@JC_Lavau
J’avoue avoir un peu de mal à vous suivre et, par exemple, n’avoir jamais entendu parler d’un « neurone de la conscience » qui serait en même temps un « neurone de la fuite ». En tout cas si j’ai marqué clairement mon désaccord avec la pensée de Dehaene, il y a au moins un point sur lequel je ne me suis pas avisé de le contredire, c’est qu’il n’y a pas de « neurones de la conscience », qu’induire directement de l’activité d’un neurone, ou même d’un groupe de neurones, un contenu conscient est une erreur., que, le plus souvent, les activités neurales du cerveau sont inconscientes même quand elle aboutissent à un comportement. Ce n’est pas du tout que je veuille priver les poissons ou même les nématodes (qui ont trois cents neurones) de toute conscience mais c’est que je veux éviter le recours à une causalité immédiate, simpliste et, cela est démontré, fausse, liant conscience et activité plus ou moins bien cernée des neurones.
Je me focalise bien sur la vision comme vous dites. Mais il ne vous a peut-être pas échappé que mon article : »Stanislas Dehaene nous a-t-il donné le « code de la conscience » ? » est une réaction à l’ouvrage de ce neurobiologiste intitulée : « Le code de la conscience ». Or, dans ce livre, Dehaene, s’il parle dans de courts passages de sensations sonores, se focalise lui aussi presque entièrement sur la vision.
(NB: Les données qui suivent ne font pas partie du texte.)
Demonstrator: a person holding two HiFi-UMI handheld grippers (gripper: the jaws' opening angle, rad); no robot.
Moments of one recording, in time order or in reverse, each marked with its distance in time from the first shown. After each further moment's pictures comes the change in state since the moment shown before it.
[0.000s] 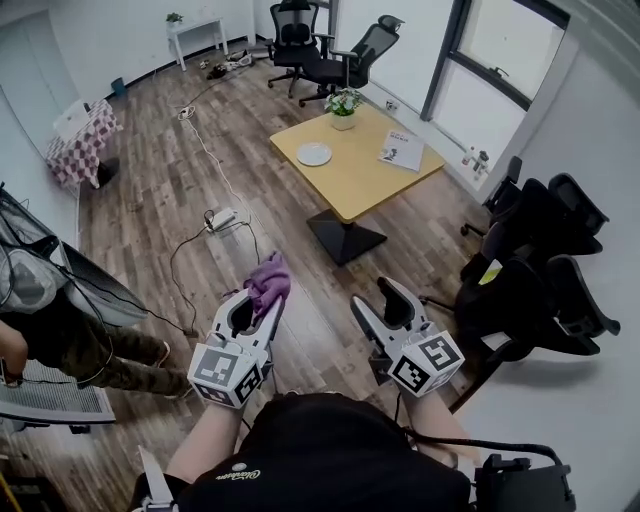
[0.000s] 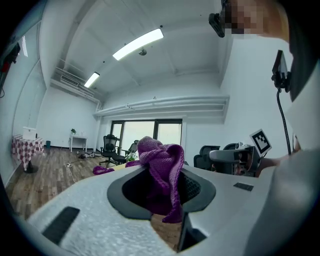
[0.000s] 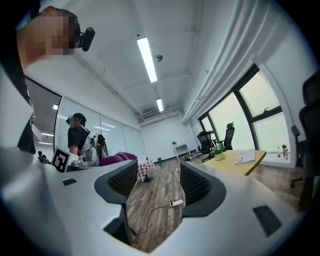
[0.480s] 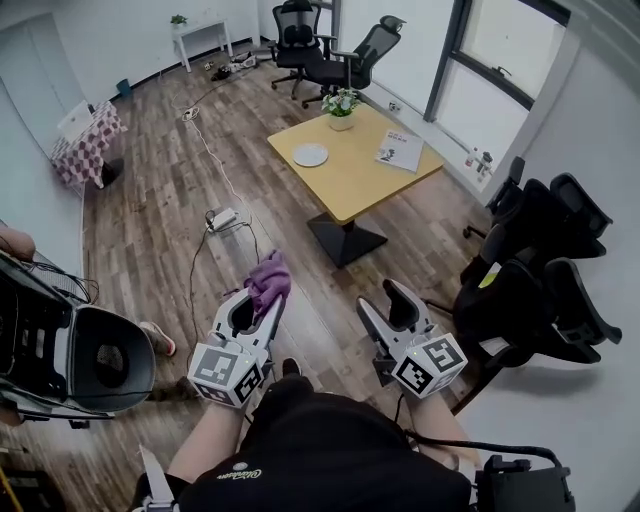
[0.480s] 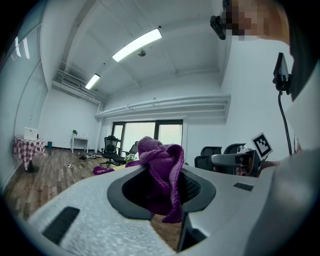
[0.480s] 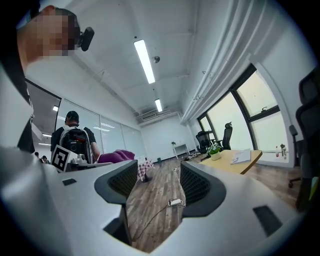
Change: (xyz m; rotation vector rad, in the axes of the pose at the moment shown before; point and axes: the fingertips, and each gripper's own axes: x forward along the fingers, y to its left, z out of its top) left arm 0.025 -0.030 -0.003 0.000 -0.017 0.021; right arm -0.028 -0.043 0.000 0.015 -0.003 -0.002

C’est à ce point vrai que dans un chapitre crucial au niveau philosophique : « théoriser la conscience », il s’emploie à expliquer comment se construit, se réalise l’image que nous percevons en regardant la Joconde par exemple. Il apparaît bien que l’image dont il parle c’est cette étendue de formes et de couleurs ayant un haut et un bas, une gauche et une droite, telle que nous en avons l’un et l’autre une notion immédiate en fixant ce qui est devant nos yeux et telle que les aveugles de naissance ne l’auront jamais. Or cette image, pour Dehaene, elle est bien le résultat de l’intégration de données produites par le fonctionnement de réseaux de neurones dont aucun n’est générateur par lui-même de conscience.
Voilà la conception de la genèse de l’image perçue qui est est celle de Dehaene et qui est à examiner en elle-même. Il n’y a aucune pertinence à dévier du sujet par des considérations sur l’évolution.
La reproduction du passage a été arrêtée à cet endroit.